YOUR OBJECTIVE: In how many lines of the records does the string "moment" appear? State only the number.

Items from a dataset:
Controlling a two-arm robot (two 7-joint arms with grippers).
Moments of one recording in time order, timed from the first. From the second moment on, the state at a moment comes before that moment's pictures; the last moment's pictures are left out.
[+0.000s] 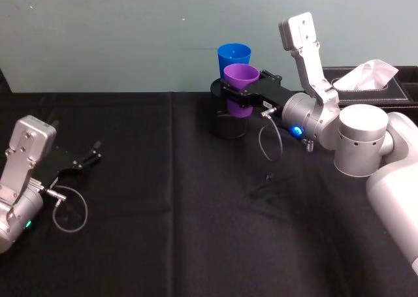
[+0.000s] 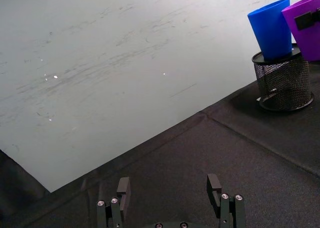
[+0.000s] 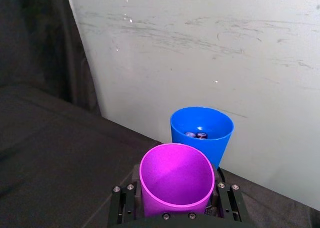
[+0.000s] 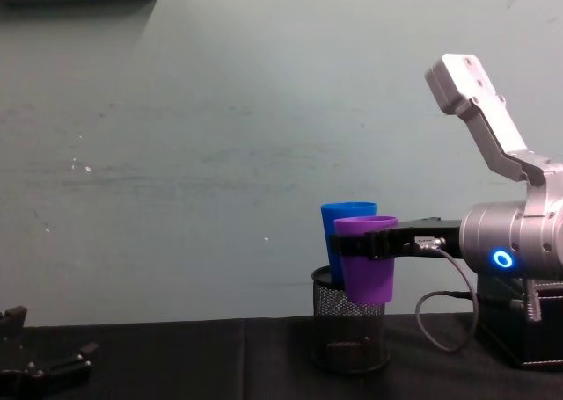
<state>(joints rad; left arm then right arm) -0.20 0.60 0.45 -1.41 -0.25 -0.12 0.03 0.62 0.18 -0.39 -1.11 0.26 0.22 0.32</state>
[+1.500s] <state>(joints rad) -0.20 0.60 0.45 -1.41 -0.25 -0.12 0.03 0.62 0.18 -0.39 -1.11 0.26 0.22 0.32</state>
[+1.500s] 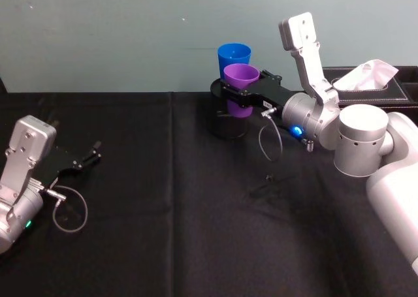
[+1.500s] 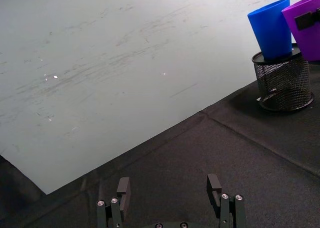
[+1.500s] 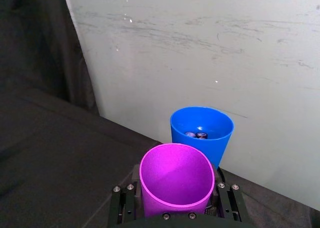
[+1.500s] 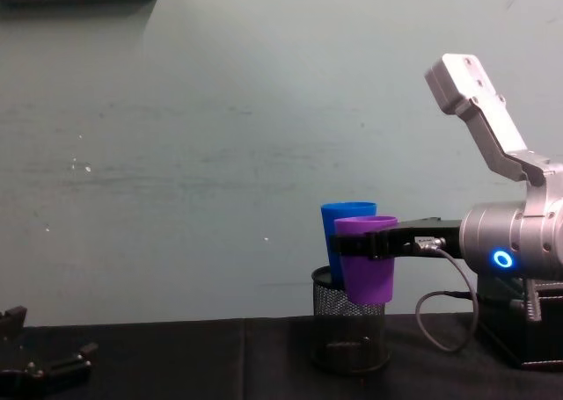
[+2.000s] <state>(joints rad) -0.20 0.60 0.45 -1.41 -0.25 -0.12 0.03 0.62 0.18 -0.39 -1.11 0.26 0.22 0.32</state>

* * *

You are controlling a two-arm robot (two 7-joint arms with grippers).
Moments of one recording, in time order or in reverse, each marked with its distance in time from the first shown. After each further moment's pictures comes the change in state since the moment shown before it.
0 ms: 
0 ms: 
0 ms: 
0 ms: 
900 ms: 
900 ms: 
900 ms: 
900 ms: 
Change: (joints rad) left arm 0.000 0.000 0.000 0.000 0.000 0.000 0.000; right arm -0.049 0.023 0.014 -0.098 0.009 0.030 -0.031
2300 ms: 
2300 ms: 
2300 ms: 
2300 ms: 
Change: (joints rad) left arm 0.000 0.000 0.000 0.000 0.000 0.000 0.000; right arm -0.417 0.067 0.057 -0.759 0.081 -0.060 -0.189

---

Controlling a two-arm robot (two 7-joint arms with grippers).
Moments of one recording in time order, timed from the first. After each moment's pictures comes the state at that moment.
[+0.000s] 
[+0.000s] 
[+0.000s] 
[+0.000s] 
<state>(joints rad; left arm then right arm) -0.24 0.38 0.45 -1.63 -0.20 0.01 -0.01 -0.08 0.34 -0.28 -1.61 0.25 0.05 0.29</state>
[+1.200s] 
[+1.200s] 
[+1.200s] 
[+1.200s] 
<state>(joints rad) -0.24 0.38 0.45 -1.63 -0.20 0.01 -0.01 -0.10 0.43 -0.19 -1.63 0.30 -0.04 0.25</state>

REPLY: 3